Изменить размер шрифта - +
Отойдя на несколько шагов, он закурил, постоял немного, вдыхая сырой ночной воздух пополам с табачным дымом и дождем, а затем, уже никуда не торопясь, направился к машине, чтобы вызвать по рации «скорую».

 

Глава 5

 

Шла уже вторая половина октября. Дни стояли то солнечные, то пасмурные, но неизменно теплые, зато по ночам в воздухе явственно чувствовалось дыхание приближающихся холодов.

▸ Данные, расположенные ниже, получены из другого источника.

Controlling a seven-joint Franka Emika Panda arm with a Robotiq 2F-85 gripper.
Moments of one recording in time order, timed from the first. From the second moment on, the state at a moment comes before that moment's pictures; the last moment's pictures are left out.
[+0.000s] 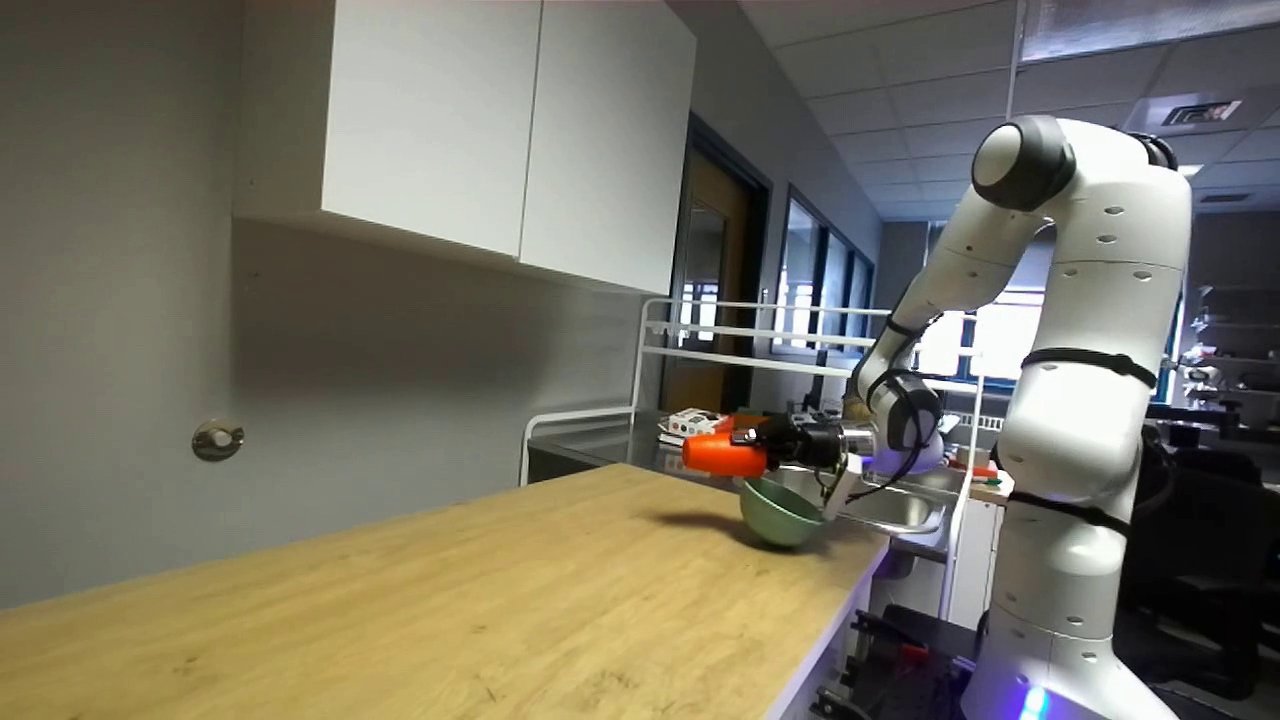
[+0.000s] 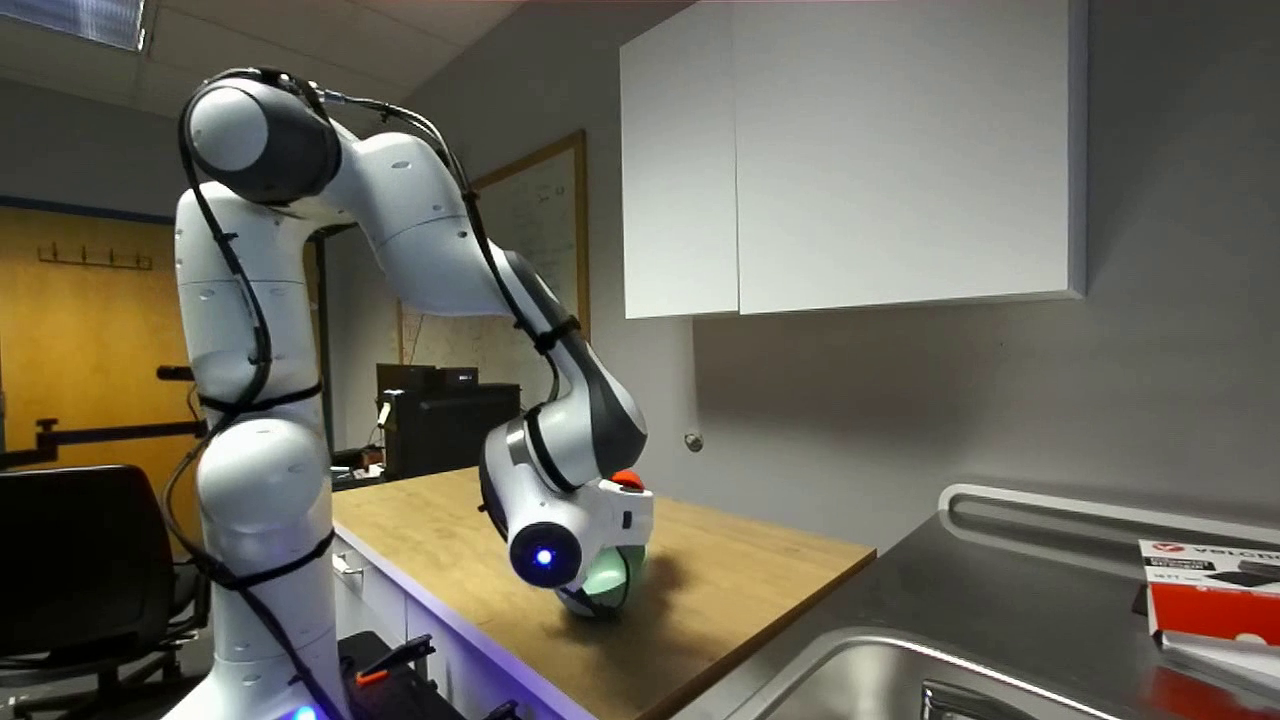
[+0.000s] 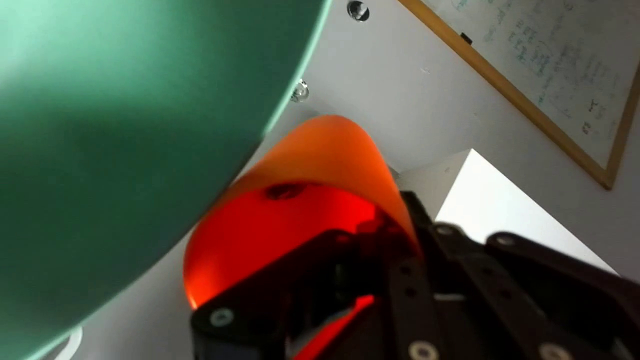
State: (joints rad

Природа медленно, но верно погружалась в осень; кроны деревьев еще зеленели, но в них становилось все больше желтизны, и, если приглядеться, можно было заметить, как сильно они поредели. Дворникам прибавилось работы; во дворах, на газонах и вдоль бордюров на проезжей части воздвиглись пестрые кучи опавшей листвы, и дорожные рабочие в грязных оранжевых жилетах, скребя по асфальту совковыми лопатами, забрасывали ее в медленно ползущие вдоль обочин самосвалы.

За городом тоже наступила осень. Опустевшие после отлета птиц леса примолкли в ожидании недалекого уже первого снега; то, что могло пожелтеть, мало-помалу желтело и облетало, лишь сосны и ели с присущим им стойким упорством зеленели назло готовящейся к очередному наступлению зиме. Здесь, на берегу Оки, сосны росли вековые, в два, а то и в три обхвата. Под сенью раскидистых вечнозеленых крон почти не было подлеска, поросшую седым мхом и вереском песчаную почву покрывал толстый ковер рыжей хвои и старых, с растопыренными чешуйками, шишек. Берег полого спускался к реке, заканчиваясь у самой воды невысоким песчаным обрывом. Над водой нависли корявые, перепутанные корневища, а сам обрыв, как швейцарский сыр дырками, был источен норками ласточек-береговушек. По случаю приближения зимы этот многоквартирный жилой комплекс сейчас пустовал, но можно было не сомневаться, что весной его обитатели вернутся, чтобы вывести потомство.

Старые сосны стояли редко, напоминая медные колонны какого-то гигантского храма, возведенного в незапамятные времена неизвестной науке расой великанов. Среди них в десятке метров от обрыва приткнулась немолодая темно-зеленая «Нива» с рязанскими номерными знаками. Ближе к реке уже потрескивал, с аппетитом пробуя на вкус сухой хворост, почти бездымный костерок. Рядом с ним виднелся складной походный столик, и крупный, чтобы не сказать огромный, мужчина в линялом камуфляже без знаков различия, присев на корточки, выкладывал на него припасы из объемистого армейского рюкзака.

Его спутница, выглядевшая лет на пятнадцать — двадцать моложе, сидела в складном кресле лицом к реке и задумчиво курила. У нее были большие темные глаза, короткая стрижка, стройная, ладная фигура и немного грустное лицо — не столько красивое, сколько миловидное. Мельком взглянув на нее, хотелось обернуться и присмотреться внимательнее… то есть не присмотреться, а просто посмотреть еще разок, пока не ушла. На ее спутника тоже оборачивались, но уже по иной причине, которую сам подполковник ВДВ Быков не мудрствуя лукаво описывал общеизвестной цитатой из классика: «По улицам слона водили». Он был хмурый гигант с габаритами библейского Голиафа, мускулатурой Геркулеса и твердым, словно вырубленным из камня, лицом. Принимая во внимание эту примечательную наружность, даже самые толстокожие и бестактные из зевак косились на чету Быковых осторожно, исподтишка, опасаясь, как бы чересчур пристальное внимание не вывело угрюмого богатыря из душевного равновесия и он не сделал с невежей то, для чего, судя по внешности, был предназначен самой матерью-природой.

Каков Роман Данилович Быков изнутри, знали очень немногие, и эти немногие, как правило, не чаяли в нем души. Разумеется, его супруга Даша Быкова относилась к их числу, но ей, в отличие от всех остальных, незачем было раскладывать по полочкам достоинства и недостатки мужа: она просто была в него влюблена. «Влюблена, как кошка», — однажды призналась она Юрию Якушеву в минуту откровенности, наступившую после энного по счету стаканчика водки, и тот, зная обоих супругов как облупленных, отлично понял, что она имела в виду.